Joel (joeldick) | 18 comments Started it.

There are points where Gleick indulges his more lyrical side, which makes my eyes roll. For example, there's this:

"The dome of the sky streched upward. The arcs of the sun and moon crossed directly ahead, rising and falling with the season. He could splash his heels in the surf and recognize a line thay formed the tripartite boundary between Earth, sea, and air..."

Just tell me he liked to visit the beach, for heaven's sake! It's this sort of writing that turned me off of his book Chaos: Making a New Science.

But overall, I think the biography genre suits Gleick well. He isn't too bad even when it comes to the science, but he tends to veer into the kind of writing quoted above when he tries to analogize to explain deeper concepts.

Joel (joeldick) | 18 comments My wife is from Cedarhurst and I've visited Central Avenue and Far Rockaway many times. It's nice to read about an area I know fairly well. Too bad it's not MIT I know better ;)

Joel (joeldick) | 18 comments I'm reading this book along with No Ordinary Genius: The Illustrated Richard Feynman by Christopher Sykes. It's a good companion. It's got pictures, interviews, excerpts of lectures and lots of good material about Feynman's life.
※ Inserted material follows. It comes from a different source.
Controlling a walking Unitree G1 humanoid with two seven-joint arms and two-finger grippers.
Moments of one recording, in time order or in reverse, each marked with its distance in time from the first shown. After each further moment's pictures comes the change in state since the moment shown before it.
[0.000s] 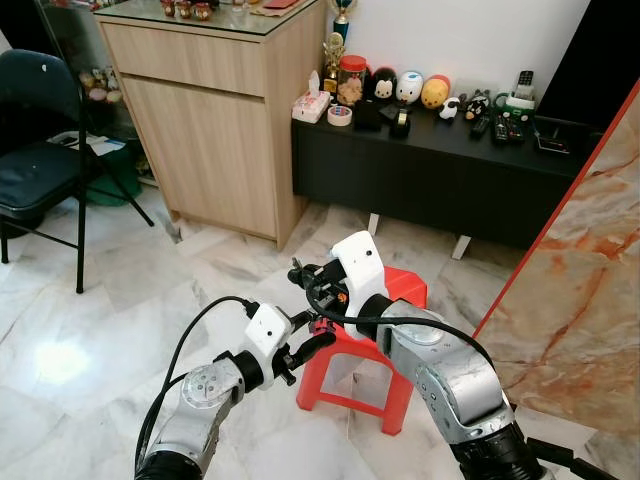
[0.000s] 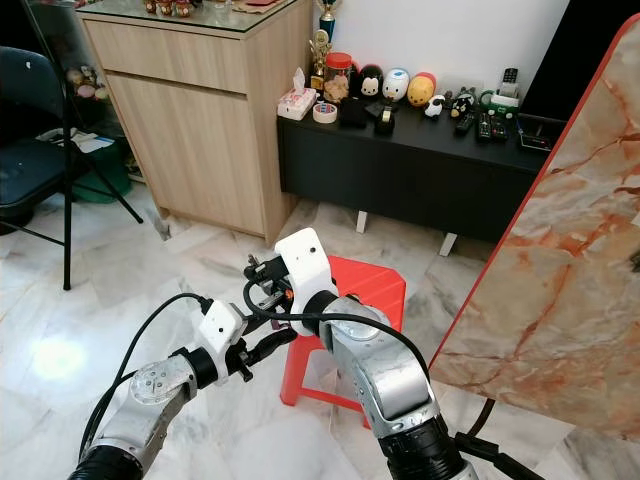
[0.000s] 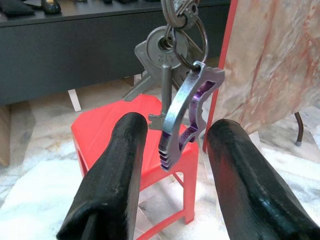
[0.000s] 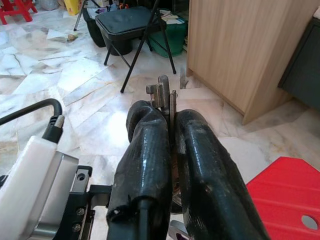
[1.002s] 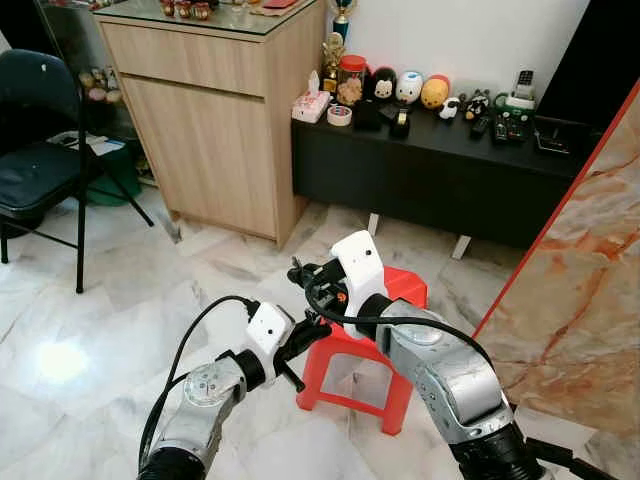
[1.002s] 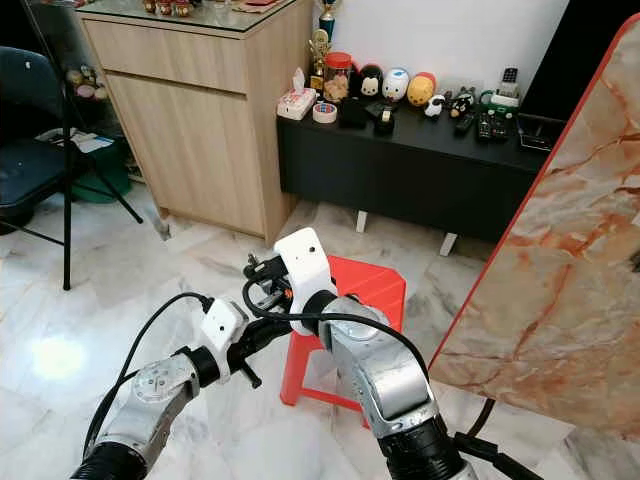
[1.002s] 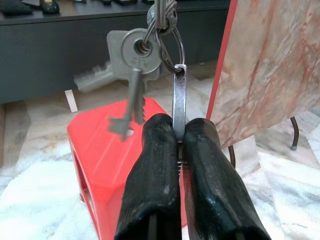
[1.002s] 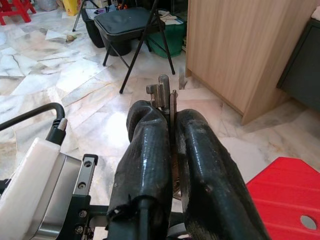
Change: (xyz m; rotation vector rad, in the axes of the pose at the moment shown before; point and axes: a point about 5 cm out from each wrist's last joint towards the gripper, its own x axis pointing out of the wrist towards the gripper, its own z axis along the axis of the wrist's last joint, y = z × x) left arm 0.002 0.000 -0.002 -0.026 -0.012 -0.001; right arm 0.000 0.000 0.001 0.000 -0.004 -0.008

Joel (joeldick) | 18 comments I also just finished No Ordinary Genius: The Illustrated Richard Feynman. It was nice to read these two together. I was familiar with much of the material from other books, but it's nice to see them in Richard's own words and from others who knew him. After reading Richard's two "autobiographies", Gleick's biography, and Sykes's book, I feel like I have a pretty complete picture of what Feynman was about. Amazingly inspiring character.